Check every line below for the word "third" and copy each one that has it.

======

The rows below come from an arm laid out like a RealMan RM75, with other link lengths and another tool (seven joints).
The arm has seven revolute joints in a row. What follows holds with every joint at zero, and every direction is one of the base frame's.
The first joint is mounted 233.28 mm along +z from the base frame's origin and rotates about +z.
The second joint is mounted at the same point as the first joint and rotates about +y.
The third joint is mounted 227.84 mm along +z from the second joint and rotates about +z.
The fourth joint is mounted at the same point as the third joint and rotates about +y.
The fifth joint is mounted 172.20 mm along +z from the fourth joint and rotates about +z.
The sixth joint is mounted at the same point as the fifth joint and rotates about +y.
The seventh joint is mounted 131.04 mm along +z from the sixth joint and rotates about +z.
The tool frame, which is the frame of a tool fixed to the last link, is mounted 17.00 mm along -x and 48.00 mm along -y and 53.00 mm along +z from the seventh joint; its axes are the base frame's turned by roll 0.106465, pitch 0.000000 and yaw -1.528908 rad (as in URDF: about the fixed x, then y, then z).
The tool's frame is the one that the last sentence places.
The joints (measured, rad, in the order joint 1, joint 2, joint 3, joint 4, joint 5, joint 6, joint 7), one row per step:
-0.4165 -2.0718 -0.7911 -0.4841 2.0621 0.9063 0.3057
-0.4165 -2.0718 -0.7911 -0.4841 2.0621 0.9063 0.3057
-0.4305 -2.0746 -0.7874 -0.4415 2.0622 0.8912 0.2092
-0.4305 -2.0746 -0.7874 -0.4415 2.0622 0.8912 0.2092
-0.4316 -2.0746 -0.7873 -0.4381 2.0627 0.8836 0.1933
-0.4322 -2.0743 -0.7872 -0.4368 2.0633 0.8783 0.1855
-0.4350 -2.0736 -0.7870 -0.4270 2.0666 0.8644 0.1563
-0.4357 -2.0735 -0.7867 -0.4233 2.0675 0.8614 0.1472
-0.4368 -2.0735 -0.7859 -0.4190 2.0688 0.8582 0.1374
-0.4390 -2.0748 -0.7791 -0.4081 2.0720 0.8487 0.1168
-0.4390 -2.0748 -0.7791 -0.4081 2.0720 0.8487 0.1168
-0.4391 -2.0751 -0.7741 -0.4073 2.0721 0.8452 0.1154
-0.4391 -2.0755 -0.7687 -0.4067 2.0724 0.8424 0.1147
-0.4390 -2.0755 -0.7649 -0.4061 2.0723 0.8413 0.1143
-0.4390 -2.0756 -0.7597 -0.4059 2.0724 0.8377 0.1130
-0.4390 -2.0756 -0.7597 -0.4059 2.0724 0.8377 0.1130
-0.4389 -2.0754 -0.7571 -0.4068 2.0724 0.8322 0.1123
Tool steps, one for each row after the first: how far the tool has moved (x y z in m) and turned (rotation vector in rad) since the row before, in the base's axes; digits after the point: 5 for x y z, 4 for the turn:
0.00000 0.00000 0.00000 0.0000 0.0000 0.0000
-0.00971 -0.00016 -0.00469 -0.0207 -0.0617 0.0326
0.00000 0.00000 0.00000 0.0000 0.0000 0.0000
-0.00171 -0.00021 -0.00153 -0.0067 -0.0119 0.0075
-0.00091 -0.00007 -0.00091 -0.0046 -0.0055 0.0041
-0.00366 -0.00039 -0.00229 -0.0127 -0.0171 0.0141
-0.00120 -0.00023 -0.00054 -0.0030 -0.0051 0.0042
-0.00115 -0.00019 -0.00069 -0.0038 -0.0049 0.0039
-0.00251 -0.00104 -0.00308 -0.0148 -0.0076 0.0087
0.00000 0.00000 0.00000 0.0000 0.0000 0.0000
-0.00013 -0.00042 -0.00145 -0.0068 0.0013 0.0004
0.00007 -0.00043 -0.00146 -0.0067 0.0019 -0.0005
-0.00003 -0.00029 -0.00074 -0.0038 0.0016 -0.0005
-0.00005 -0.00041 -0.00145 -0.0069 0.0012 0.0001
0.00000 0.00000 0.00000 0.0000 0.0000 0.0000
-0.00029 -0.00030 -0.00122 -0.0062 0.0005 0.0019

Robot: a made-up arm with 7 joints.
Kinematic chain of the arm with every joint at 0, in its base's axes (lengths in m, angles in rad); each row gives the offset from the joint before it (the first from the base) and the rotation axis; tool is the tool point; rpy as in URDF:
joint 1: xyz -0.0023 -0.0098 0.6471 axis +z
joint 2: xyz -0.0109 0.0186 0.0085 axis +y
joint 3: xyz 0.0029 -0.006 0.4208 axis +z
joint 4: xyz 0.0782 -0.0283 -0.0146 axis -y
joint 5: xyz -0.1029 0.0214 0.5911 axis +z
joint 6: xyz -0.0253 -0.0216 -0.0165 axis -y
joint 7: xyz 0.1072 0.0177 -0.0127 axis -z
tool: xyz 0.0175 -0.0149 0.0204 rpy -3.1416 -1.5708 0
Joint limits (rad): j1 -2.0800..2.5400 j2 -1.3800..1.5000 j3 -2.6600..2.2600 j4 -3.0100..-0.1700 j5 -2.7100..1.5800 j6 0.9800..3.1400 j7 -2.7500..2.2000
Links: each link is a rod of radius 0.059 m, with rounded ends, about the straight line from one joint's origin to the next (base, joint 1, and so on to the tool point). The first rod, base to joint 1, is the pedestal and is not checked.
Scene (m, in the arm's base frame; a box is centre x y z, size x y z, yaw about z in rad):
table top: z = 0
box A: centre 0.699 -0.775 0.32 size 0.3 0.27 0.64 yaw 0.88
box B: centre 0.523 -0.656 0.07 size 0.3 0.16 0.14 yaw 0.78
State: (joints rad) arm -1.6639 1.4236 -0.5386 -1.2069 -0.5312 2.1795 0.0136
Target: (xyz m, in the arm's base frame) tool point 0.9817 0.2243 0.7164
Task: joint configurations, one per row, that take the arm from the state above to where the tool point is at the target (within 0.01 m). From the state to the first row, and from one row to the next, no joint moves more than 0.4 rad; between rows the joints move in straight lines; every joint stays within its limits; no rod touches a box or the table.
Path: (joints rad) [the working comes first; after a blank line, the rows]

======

Response:
The third joint is mounted 227.84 mm along +z from the second joint and rotates about +z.
The fourth joint is mounted at the same point as the third joint and rotates about +y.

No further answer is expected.